Severe obesity (SevO; BMI ≥40 kg/m²) is rapidly increasing globally and disproportionately affects minority populations. However, it remains understudied in mechanistic and omics literature. Lipid metabolism plays a central role in obesity-related cardiometabolic disease (CMD), but the relationship between molecular lipid species and SevO is poorly understood, particularly in high-risk groups.

Methods

We analyzed 578 participants from the Cameron County Hispanic Cohort (CCHC) with fasting plasma lipidomic and genetic data, comparing those living with SevO (n=185) to non-obese controls (n=393). A total of 830 circulating lipid species across 49 classes were quantified. Associations between individual lipids and SevO were assessed using logistic regression and orthogonal projections to latent structures discriminant analysis (OPLS-DA). Potential causal links were assessed using network deconvolution mendelian randomization (NDMR), and influential lipids were correlated with CMD traits and DXA-derived body composition.

Results

Participants with SevO exhibited statistically significantly more adverse cardiometabolic risk factors than controls. Lipidomic profiling revealed broad alterations: shorter, saturated, and monounsaturated triacylglycerols were markedly elevated, while lysophospholipids, plasmalogens, cholesteryl esters, and long-chain lipids were reduced in individuals with SevO when compared to controls (BMI ≥ 18.5 and > 25 kg/m²). OPLS-DA identified over 300 influential lipid species predictive of SevO status.
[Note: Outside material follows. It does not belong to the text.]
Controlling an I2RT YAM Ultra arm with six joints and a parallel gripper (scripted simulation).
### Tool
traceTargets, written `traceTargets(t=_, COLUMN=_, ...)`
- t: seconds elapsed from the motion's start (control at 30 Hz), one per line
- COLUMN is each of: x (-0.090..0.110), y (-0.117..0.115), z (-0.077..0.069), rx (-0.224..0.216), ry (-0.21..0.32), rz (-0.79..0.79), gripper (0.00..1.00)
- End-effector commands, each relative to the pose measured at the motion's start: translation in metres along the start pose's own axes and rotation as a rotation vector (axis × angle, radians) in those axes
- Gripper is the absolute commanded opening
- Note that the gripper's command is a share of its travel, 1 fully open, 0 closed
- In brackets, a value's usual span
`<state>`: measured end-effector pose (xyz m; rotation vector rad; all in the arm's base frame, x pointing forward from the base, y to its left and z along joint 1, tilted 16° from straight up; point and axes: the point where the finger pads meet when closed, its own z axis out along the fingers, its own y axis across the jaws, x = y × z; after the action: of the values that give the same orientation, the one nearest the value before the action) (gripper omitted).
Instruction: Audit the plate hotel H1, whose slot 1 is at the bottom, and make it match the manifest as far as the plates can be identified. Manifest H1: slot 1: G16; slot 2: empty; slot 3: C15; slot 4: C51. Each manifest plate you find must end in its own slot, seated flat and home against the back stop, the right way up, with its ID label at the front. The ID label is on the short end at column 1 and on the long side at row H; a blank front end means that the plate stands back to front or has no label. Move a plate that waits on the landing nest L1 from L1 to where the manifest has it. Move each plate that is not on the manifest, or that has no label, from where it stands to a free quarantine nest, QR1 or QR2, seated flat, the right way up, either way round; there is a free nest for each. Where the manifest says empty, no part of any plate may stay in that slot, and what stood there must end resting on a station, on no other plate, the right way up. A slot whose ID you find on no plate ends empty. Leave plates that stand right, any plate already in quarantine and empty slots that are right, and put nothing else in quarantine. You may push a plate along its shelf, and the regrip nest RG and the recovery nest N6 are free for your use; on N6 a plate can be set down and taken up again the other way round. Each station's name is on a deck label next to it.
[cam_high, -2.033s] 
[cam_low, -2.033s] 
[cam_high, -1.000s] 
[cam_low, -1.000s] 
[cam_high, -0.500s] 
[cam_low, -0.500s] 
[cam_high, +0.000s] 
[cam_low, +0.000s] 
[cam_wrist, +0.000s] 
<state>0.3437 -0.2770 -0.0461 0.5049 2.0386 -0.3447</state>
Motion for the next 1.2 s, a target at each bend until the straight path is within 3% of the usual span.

NDMR analyses implicated specific triacylglycerol species as potentially causally linked with SevO status. Influential lipids correlated with insulin resistance, liver steatosis, body fat measures, and HDL-C (absolute value ranges 0.2-0.4).

Conclusions

Our findings reveal that SevO is marked by extensive and lipid class-specific dysregulation of the circulating lipidome, with strong links to cardiometabolic risk. Notably, triacylglycerols containing shorter length acyl chains emerged as a distinctive lipid signature of SevO—consistently elevated, strongly discriminative of SevO status, and uniquely exhibiting a consistent causal relationship. Our results provide compelling evidence for a novel lipidomic pathway underpinning severe obesity and underscore critical avenues for future research into its genetic, dietary, and mechanistic determinants.